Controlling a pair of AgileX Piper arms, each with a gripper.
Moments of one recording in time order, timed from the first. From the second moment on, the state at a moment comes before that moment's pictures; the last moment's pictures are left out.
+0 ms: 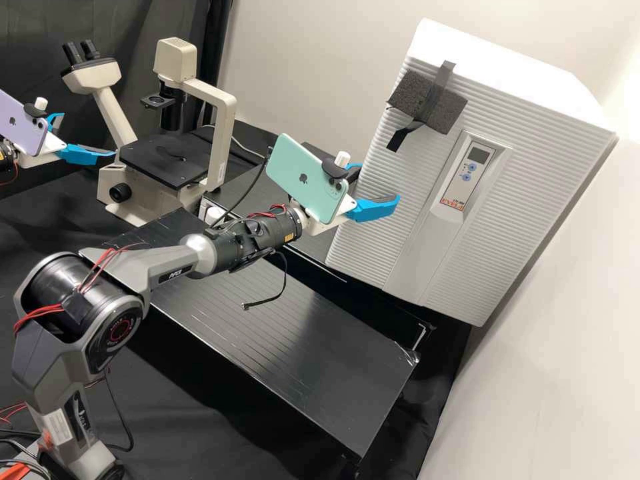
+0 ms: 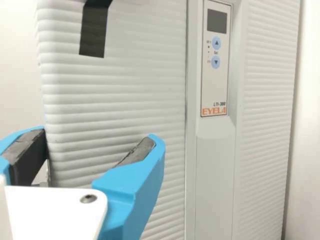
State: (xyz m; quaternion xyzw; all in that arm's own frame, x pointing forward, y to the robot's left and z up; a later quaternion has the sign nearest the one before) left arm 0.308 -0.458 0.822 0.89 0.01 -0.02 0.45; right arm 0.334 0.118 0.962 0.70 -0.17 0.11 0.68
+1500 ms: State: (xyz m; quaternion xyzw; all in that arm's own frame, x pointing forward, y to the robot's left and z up) left arm 0.308 -0.458 0.822 0.89 0.01 -0.02 0.45; right arm 0.324 0.105 0.966 0.69 -0.16 0.10 0.69
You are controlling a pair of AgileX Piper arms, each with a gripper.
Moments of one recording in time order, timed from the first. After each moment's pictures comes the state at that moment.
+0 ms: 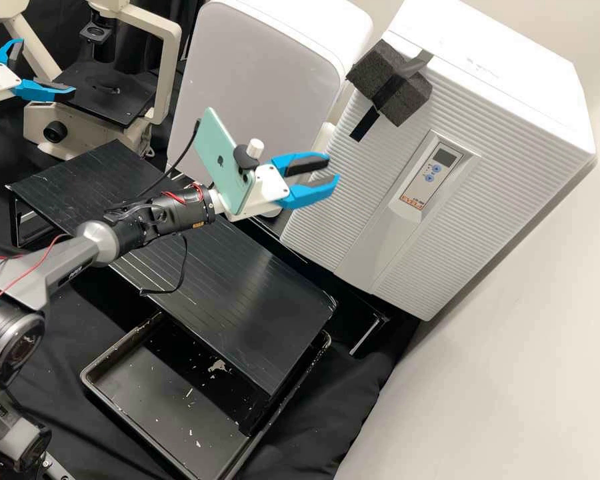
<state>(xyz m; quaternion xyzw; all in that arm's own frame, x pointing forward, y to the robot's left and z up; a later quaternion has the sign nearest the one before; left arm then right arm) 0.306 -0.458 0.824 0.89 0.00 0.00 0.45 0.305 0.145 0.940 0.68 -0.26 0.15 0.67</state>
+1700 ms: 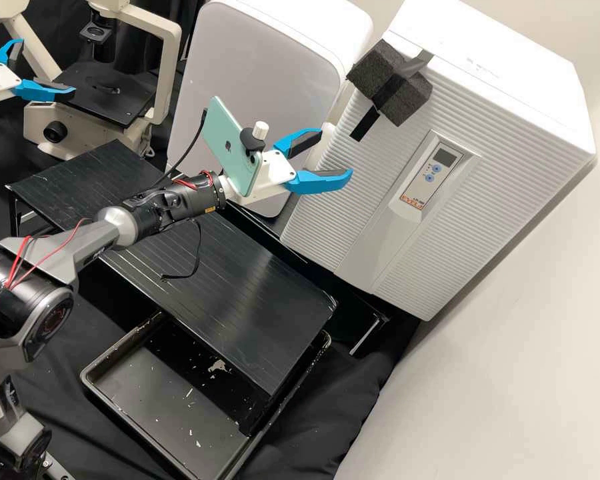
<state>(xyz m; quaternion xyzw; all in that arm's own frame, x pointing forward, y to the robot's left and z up) 0.306 -0.458 0.824 0.89 0.00 0.00 0.45 0.347 0.154 0.927 0.65 -0.23 0.16 0.70</state>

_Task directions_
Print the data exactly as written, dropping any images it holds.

_Answer for the task_
Controlling a pair of AgileX Piper arms, each with a gripper.
Moments of one recording in time order, timed from the first. From the second moment on, the state at a moment comes before that moment's pictures; the last moment's pictures are left out.
+0 ms: 
+0 ms: 
State: (xyz m; quaternion xyzw; all in that arm's own frame, x pointing forward, y to the robot's left and z up; a later quaternion has the sign nearest the one before) left arm 0.308 -0.458 0.822 0.89 0.01 -0.02 0.45; right arm 0.334 0.118 0.962 0.70 -0.17 0.11 0.68
+1500 ms: State: (xyz m; quaternion xyzw; all in that arm's own frame, x pointing forward, y to the robot's left and z up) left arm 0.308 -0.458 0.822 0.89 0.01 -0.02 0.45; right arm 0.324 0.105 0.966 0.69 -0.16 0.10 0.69
You are controlling a pair of AgileX Piper arms, each with a gripper.
Moments of one recording in time order, timed from the first. After each moment's pictures comes the state at that moment.
+0 ms: 
<state>(xyz m; quaternion xyzw; all in that arm's own frame, x pointing forward, y to the robot's left and z up; a later quaternion has the sign nearest the one before; left arm then right arm) 0.306 -0.458 0.824 0.89 0.00 0.00 0.45 0.305 0.145 0.940 0.68 -0.26 0.15 0.67</state>
+1700 ms: 
<state>(xyz m; quaternion xyzw; all in that arm's own frame, x pointing forward, y to the robot's left and z up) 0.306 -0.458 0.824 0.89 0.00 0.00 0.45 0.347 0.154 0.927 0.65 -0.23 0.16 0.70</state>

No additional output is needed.